I publish what the models get right and wrong on live charts every week, losses included, in the DoItTrading newsletter. If you are experimenting with AI and MT5, it will save you some expensive lessons.

Frequently Asked Questions

Can ChatGPT write a profitable MT5 EA by itself?

No. ChatGPT reliably writes MQL5 that compiles and runs, and it is genuinely useful for translating strategies or explaining existing EA code. But the strategy inside that code is consensus logic from its training data, with no market edge, so the unassisted output is a working robot for a losing strategy. Profitability requires a real edge hypothesis from you, plus the AI used as a component rather than the author.

Why do ChatGPT-written EAs lose money live?

Three compounding reasons: the strategies are generic templates with no edge, iterative "improvement" against historical data overfits them to the past, and the generated code silently ignores live-market frictions like spread spikes, slippage, and news gaps. Each failure is invisible in a backtest and expensive on a live chart.

Is there any profitable way to use AI in an MT5 EA?

Yes: as a decision layer inside an engineered system rather than as the strategy author.
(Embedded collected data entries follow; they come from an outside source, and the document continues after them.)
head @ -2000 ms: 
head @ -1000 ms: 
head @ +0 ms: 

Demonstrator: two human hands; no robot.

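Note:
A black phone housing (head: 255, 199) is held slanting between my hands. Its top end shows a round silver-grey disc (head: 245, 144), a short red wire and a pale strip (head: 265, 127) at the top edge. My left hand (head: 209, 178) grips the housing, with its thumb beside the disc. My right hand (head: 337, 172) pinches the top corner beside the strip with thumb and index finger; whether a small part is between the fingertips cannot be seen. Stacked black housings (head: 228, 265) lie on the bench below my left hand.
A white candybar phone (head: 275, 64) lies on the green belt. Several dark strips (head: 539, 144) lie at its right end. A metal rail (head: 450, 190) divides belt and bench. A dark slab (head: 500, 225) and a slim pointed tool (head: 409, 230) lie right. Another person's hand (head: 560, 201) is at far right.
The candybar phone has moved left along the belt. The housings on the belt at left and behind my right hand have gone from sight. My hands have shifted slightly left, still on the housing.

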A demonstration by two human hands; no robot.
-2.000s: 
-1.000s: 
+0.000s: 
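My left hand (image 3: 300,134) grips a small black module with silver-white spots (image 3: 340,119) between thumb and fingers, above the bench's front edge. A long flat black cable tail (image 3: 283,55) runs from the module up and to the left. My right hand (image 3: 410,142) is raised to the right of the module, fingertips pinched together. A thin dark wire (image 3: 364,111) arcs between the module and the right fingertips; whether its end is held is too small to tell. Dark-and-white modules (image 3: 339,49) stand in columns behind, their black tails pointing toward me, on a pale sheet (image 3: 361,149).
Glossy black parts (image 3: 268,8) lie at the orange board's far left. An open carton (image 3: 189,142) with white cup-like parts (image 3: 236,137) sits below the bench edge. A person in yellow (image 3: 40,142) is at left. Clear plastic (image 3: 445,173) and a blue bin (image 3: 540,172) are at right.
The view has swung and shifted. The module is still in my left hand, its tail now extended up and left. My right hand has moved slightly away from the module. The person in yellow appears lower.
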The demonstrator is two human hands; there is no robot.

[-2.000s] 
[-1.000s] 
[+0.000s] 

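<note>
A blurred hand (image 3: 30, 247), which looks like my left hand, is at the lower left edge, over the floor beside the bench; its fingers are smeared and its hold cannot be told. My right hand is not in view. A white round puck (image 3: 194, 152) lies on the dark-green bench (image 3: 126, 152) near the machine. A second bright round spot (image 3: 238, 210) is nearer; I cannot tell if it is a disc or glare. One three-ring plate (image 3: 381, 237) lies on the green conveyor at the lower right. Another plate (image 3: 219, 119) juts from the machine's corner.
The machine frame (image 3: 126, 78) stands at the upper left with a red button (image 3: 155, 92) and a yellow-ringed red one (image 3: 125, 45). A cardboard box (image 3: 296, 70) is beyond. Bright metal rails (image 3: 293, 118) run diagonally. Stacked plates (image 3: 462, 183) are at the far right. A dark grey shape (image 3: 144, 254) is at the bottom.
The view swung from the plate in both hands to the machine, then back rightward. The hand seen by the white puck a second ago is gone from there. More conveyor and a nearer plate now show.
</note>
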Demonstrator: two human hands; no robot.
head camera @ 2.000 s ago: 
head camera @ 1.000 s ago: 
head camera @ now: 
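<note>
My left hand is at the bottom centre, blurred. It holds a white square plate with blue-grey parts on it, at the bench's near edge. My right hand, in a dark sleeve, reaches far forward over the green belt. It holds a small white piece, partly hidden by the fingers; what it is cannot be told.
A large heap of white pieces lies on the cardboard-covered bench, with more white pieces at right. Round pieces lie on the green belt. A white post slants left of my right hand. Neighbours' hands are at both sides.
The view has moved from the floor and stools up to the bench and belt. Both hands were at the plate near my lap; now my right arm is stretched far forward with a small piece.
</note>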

A frontier model reading live market context and passing judgment on each candidate trade adds real contextual reasoning. That architecture is forward-testable and is exactly what our public Myfxbook track has verified live since December 2025, drawdowns included.

How much does it cost to run a ChatGPT-connected EA?

Plan for model API usage (varies with call frequency and model tier), a VPS so the connection survives your laptop closing, and development time for the integration layer. The hidden cost most people skip is testing: weeks on demo before any real money. Whatever a course promises, the thirty-second free EA does not exist once you price in what it takes to run one responsibly.

Should I build my own AI EA or buy one?

Build if your goal is learning; the process teaches you more than the result. Buy if your goal is a working system, but only from a vendor you can audit: public forward test, visible maximum drawdown, and a concrete explanation of what the AI actually decides. Apply that standard to everyone, including us. A vendor who cannot show a live track is answering your question, just not with words.